WORK TO COMPLETE: Please write out the whole listing that follows exactly; the pictures stay out.
========================================================================
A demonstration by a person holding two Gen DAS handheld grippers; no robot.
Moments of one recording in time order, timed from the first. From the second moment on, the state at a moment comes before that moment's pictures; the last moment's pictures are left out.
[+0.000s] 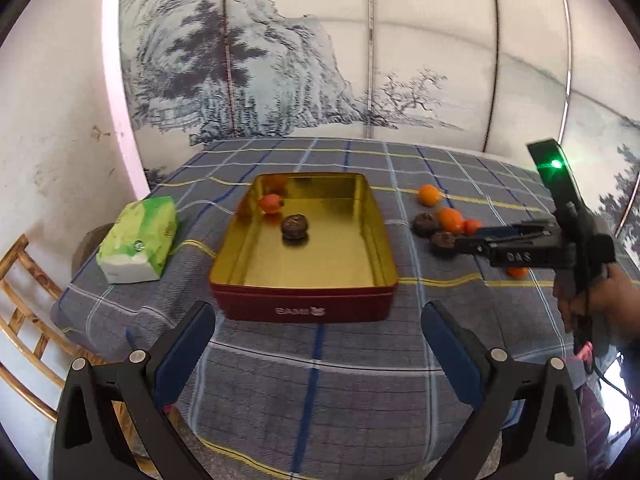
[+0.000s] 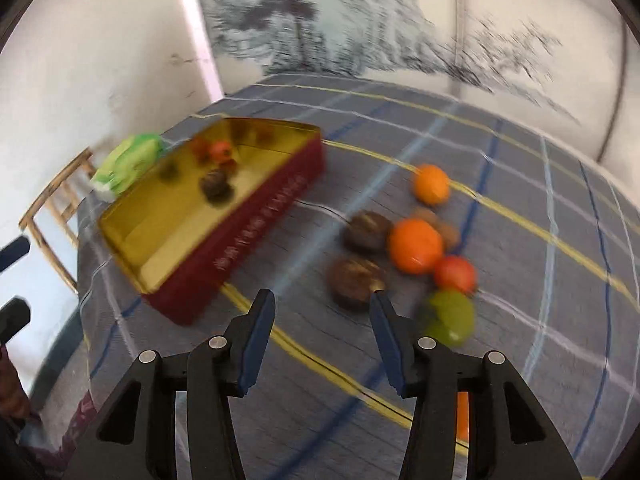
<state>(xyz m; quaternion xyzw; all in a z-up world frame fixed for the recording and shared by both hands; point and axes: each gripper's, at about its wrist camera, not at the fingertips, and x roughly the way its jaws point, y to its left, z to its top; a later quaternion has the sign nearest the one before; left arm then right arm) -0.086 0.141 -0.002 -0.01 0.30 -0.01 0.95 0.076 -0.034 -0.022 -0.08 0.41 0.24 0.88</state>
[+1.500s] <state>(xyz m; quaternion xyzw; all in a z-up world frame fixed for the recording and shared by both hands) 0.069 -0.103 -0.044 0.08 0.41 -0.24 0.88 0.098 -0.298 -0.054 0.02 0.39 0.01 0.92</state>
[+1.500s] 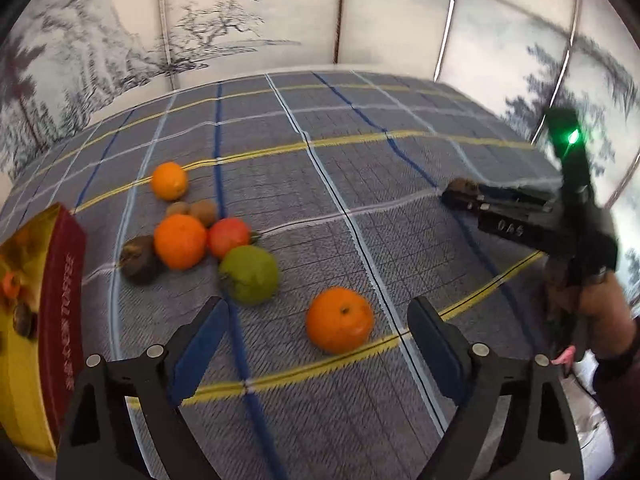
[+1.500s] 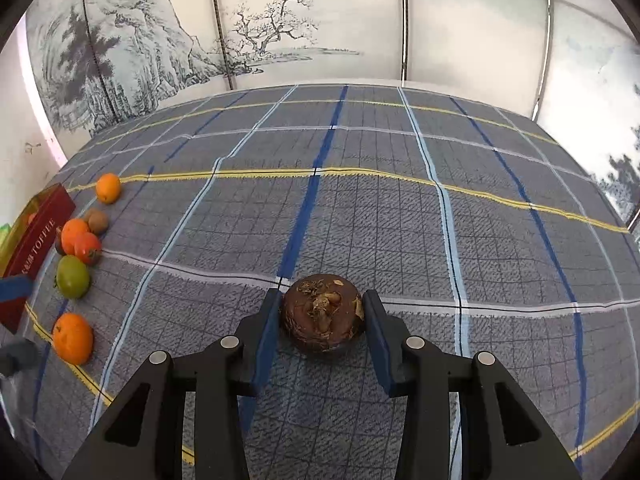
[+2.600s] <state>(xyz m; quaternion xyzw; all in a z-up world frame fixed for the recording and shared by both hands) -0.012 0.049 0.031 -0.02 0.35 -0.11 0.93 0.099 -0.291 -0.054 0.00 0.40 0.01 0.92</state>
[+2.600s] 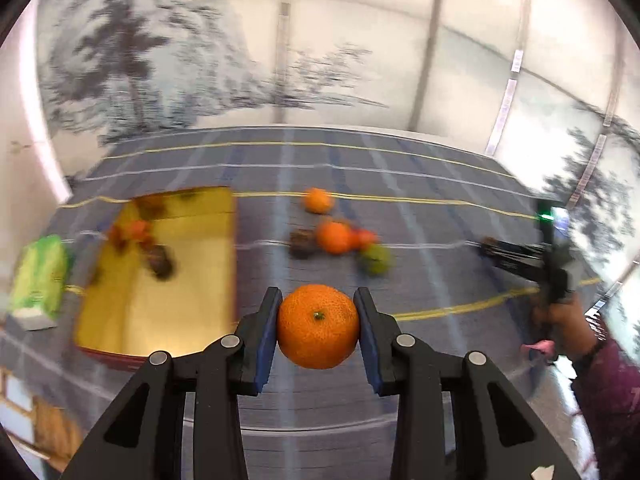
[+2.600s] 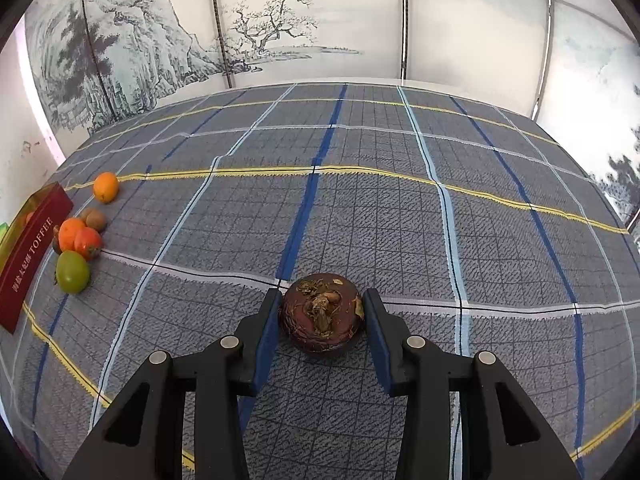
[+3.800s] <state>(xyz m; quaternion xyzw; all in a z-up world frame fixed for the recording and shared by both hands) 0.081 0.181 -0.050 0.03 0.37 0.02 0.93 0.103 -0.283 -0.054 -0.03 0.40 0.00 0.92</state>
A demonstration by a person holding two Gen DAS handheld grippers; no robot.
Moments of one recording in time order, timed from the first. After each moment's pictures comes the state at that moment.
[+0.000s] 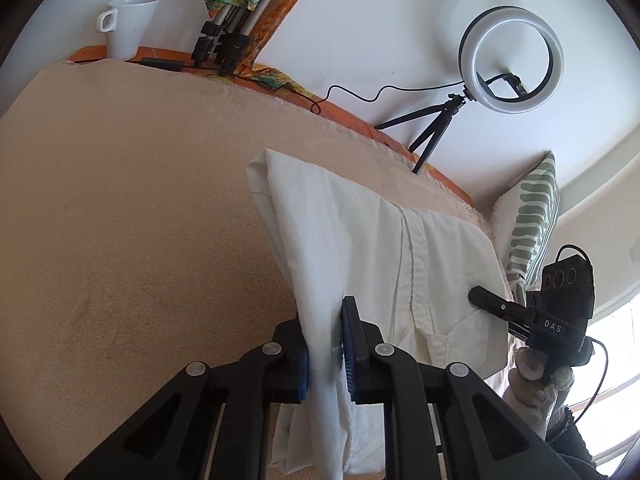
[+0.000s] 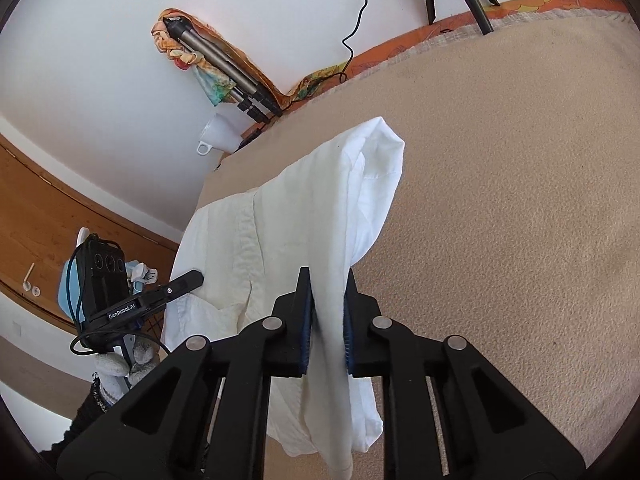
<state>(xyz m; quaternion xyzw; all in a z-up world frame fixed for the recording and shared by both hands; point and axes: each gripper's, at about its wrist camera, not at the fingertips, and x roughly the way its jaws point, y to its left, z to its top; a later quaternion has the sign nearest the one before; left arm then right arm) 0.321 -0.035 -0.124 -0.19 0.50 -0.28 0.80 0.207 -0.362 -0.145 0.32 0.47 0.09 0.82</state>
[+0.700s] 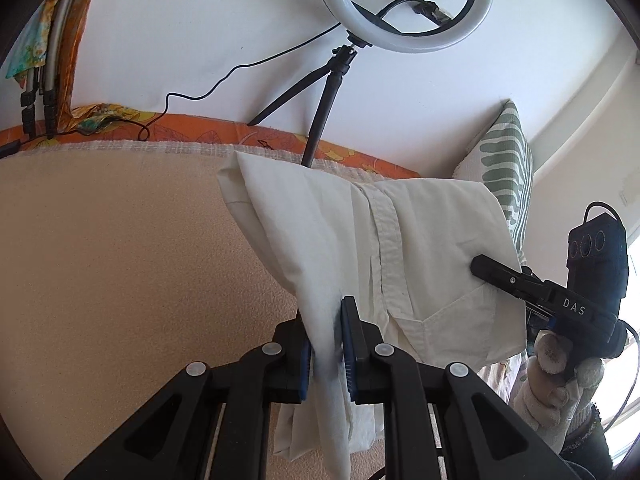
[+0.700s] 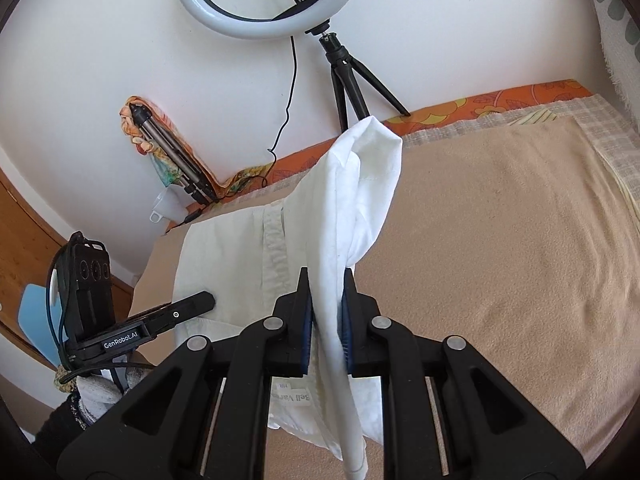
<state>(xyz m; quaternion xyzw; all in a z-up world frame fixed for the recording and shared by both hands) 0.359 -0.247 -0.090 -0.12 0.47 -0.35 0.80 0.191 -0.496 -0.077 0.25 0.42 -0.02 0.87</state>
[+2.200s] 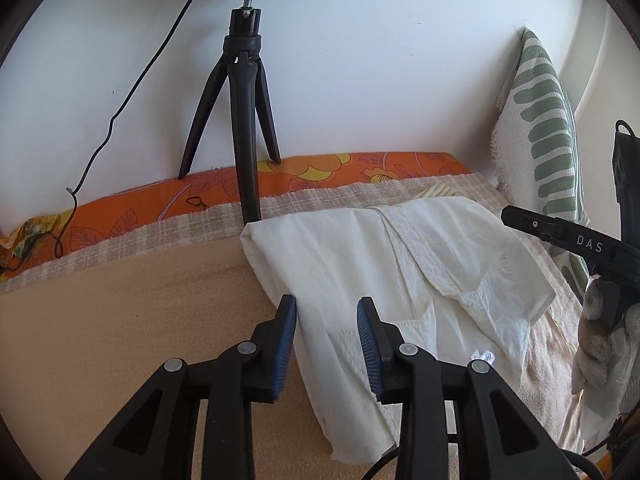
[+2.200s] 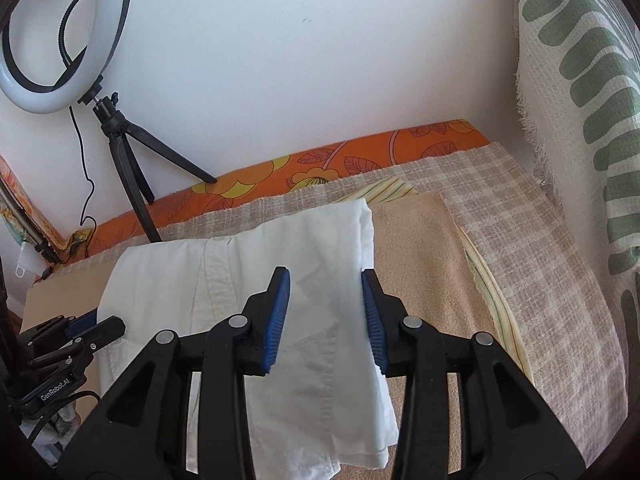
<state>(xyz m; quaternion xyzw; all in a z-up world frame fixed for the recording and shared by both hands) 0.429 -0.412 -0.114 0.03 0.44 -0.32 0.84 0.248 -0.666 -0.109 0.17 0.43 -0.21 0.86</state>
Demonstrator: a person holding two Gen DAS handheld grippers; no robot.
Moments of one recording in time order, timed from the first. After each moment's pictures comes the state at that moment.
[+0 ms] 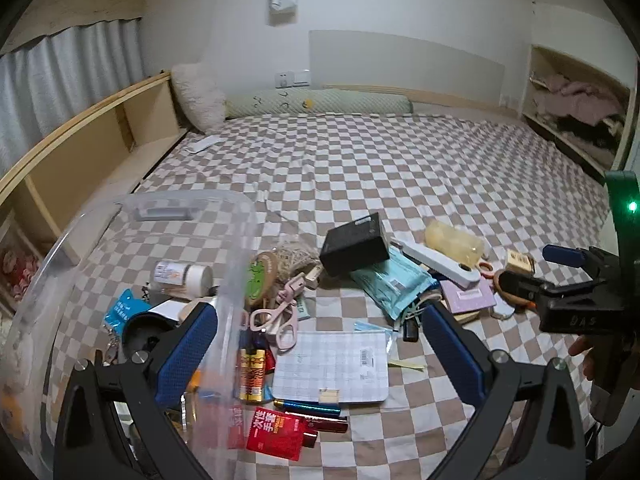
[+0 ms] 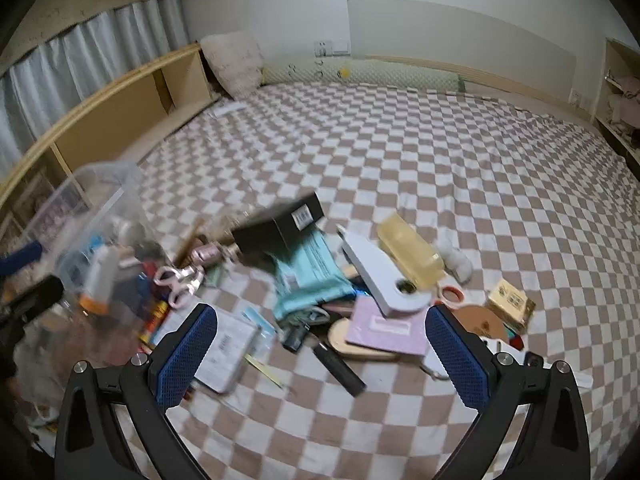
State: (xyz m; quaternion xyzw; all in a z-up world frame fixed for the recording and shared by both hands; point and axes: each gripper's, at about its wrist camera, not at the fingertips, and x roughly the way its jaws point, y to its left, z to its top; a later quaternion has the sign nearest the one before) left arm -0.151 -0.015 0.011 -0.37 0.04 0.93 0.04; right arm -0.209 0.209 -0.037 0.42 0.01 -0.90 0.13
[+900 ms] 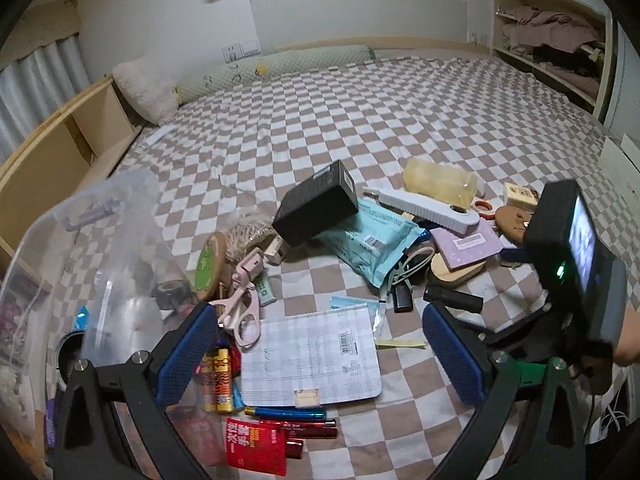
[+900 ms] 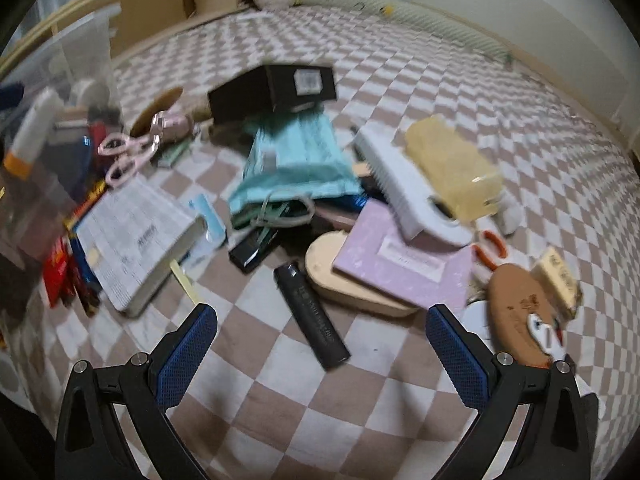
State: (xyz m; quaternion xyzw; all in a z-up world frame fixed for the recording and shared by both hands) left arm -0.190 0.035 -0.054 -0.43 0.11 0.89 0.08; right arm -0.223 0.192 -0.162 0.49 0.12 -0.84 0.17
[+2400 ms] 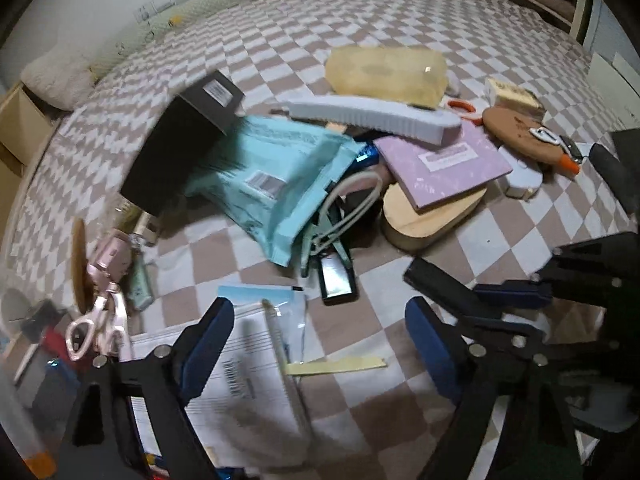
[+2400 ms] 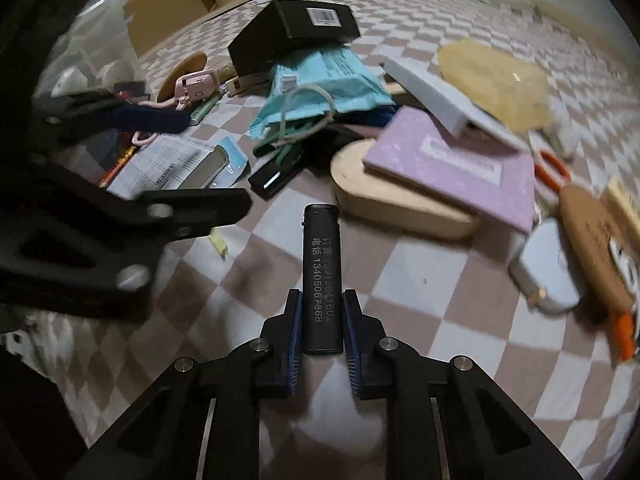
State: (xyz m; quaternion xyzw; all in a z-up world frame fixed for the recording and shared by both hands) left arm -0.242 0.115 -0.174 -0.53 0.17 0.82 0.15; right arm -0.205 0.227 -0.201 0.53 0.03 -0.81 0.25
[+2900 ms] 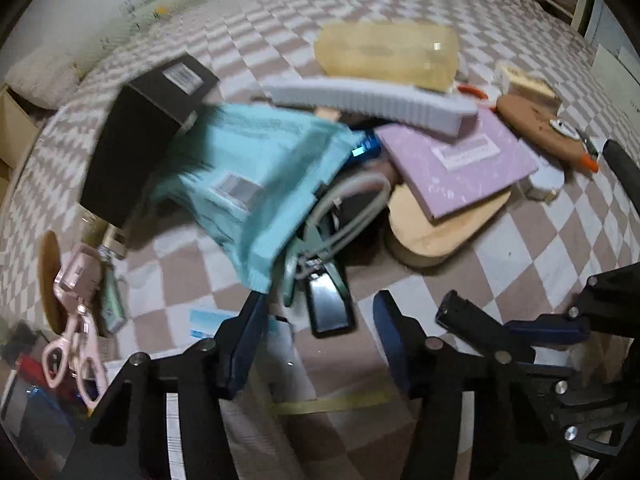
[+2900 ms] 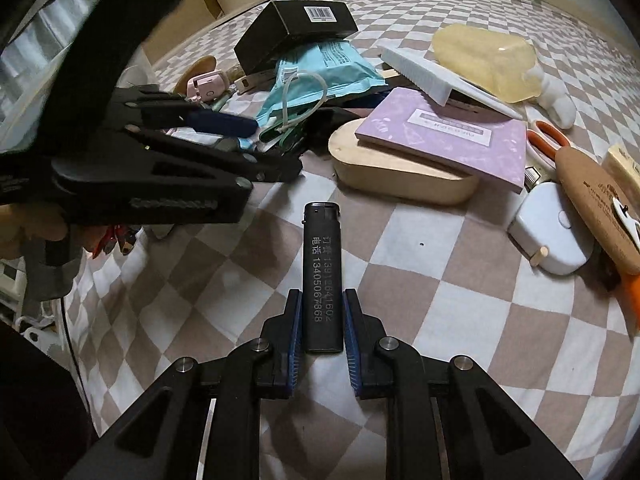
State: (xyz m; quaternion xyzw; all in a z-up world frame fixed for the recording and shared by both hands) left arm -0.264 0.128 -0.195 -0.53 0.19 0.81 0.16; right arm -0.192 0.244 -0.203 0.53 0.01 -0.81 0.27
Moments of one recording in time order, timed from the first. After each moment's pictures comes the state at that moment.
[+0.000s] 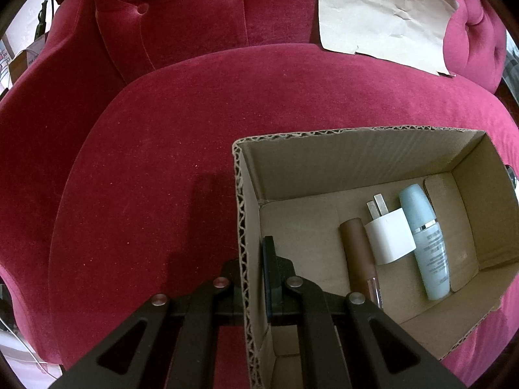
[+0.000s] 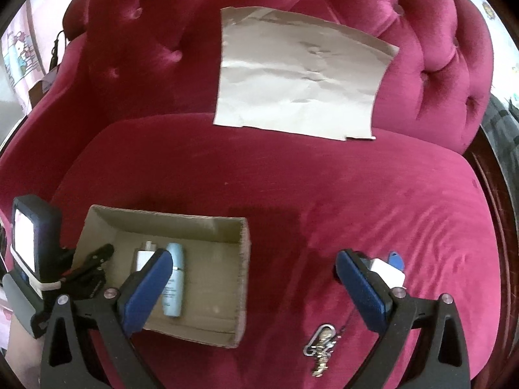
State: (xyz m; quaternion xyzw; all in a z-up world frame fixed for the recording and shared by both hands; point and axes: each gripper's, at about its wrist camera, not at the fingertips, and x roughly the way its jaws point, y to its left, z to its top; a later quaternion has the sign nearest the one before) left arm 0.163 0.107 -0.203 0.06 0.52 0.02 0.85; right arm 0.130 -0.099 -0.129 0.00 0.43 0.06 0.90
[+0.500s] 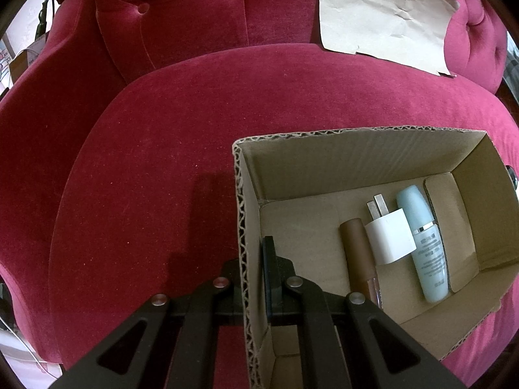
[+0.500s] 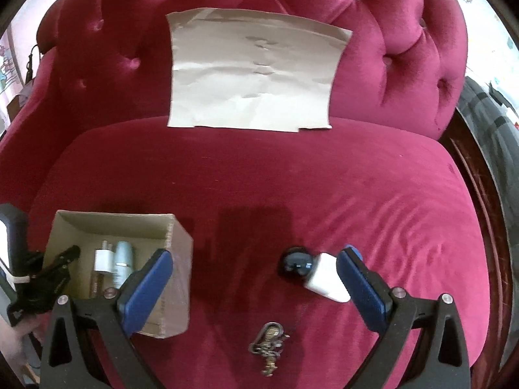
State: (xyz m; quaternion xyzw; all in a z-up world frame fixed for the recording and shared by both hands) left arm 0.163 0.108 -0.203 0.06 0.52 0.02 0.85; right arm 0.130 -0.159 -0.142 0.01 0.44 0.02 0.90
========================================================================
RESPONSE FOR THIS EXERCISE:
A demonstration by a person holding two Gen DAS handheld grippers; no robot.
Moments of one recording in time order, timed from the first. From the second moment on, the state at a moment comes before that moment's pictures; the last moment's pictures are left out.
[+0.000s] 
[+0.000s] 
<state>(xyz m; quaternion xyzw; all in a z-up world frame fixed for the recording and shared by both hands; point and axes: each gripper's, at about its wrist camera, not at the fingertips, and x roughly the way its jaws point, y to its left, z to its top; a later quaternion has the sign nearest the one before; left arm then right arm) -0.086 0.141 -0.002 -0.01 0.30 -0.01 0.95 0.076 -0.034 -0.022 -0.08 0.41 0.24 0.88</state>
[+1.500s] <state>(xyz m; quaternion xyzw; all in a z-up world frame fixed for the recording and shared by both hands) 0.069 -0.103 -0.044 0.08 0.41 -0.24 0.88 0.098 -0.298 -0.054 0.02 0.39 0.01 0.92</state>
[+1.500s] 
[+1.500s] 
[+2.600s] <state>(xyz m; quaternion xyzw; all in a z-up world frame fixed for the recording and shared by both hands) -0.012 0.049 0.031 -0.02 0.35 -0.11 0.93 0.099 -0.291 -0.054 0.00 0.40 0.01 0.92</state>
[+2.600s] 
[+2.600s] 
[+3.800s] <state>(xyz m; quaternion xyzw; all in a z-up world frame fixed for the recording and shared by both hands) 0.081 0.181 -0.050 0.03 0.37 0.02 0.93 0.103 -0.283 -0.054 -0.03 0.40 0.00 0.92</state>
A demonstration by a person holding two Gen DAS handheld grippers; no robot.
Moments of one recording in time order, timed from the first. After each moment's pictures comes the state at that moment.
[+0.000s] 
[+0.000s] 
<state>(xyz m; quaternion xyzw; all in a z-up world frame fixed for the recording and shared by both hands; point and axes: each gripper's, at about its wrist camera, not at the fingertips, and x roughly the way its jaws point, y to its left, z to its top; a later quaternion has the sign nearest the one before; left arm then right arm) 0.321 -0.035 -0.124 -0.19 0.50 -0.28 0.80 0.207 -0.362 -0.145 0.32 0.47 0.09 0.82</state>
[+0.700s] 
[+0.700s] 
<state>(xyz m; quaternion xyzw; all in a z-up world frame fixed for the recording and shared by both hands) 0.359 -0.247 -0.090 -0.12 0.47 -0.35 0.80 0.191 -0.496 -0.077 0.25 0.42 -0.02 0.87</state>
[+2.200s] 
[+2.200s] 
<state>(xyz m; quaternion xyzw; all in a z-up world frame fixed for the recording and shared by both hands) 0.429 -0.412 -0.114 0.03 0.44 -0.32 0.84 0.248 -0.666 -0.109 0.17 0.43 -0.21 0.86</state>
Demonstrator: a person holding two Gen DAS handheld grippers; no robot.
Moments of one recording in time order, timed from the first. After each moment's pictures comes the state at that moment.
[+0 ms] 
[+0 ms] 
State: (xyz m; quaternion xyzw; all in a z-up world frame fixed for the recording and shared by both hands; point and axes: each gripper's, at about its wrist camera, not at the fingertips, and x roughly the way its jaws point, y to its left, z to its top; a later quaternion has the sign nearest the one before) left arm -0.151 -0.015 0.011 -0.37 0.04 0.93 0.04; right arm -0.209 0.209 -0.037 0.42 0.01 -0.90 0.13
[+900 ms] 
[+900 ms] 
State: (xyz m; quaternion xyzw; all in a z-up world frame fixed for the recording and shared by both hands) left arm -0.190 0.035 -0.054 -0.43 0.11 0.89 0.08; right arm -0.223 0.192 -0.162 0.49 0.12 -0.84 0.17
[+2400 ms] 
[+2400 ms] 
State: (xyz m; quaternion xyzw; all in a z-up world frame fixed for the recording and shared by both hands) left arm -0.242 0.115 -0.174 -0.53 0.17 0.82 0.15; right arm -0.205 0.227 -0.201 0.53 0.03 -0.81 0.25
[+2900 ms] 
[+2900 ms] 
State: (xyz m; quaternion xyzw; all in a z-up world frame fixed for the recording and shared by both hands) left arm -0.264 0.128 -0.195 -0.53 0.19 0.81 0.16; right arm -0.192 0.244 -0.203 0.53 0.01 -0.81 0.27
Moments of one recording in time order, timed from the first. After each moment's pictures comes the state at that moment.
[+0.000s] 
[+0.000s] 
State: (xyz m; quaternion xyzw; all in a z-up world frame fixed for the recording and shared by both hands; point and axes: each gripper's, at about its wrist camera, not at the fingertips, and x roughly the way its jaws point, y to its left, z to its top; a later quaternion has the sign nearest the one before) left arm 0.163 0.107 -0.203 0.06 0.52 0.02 0.85; right arm 0.130 -0.099 -0.129 0.00 0.43 0.06 0.90
[+0.500s] 
[+0.500s] 
State: (xyz m; quaternion xyzw; all in a z-up world frame fixed for the recording and shared by both hands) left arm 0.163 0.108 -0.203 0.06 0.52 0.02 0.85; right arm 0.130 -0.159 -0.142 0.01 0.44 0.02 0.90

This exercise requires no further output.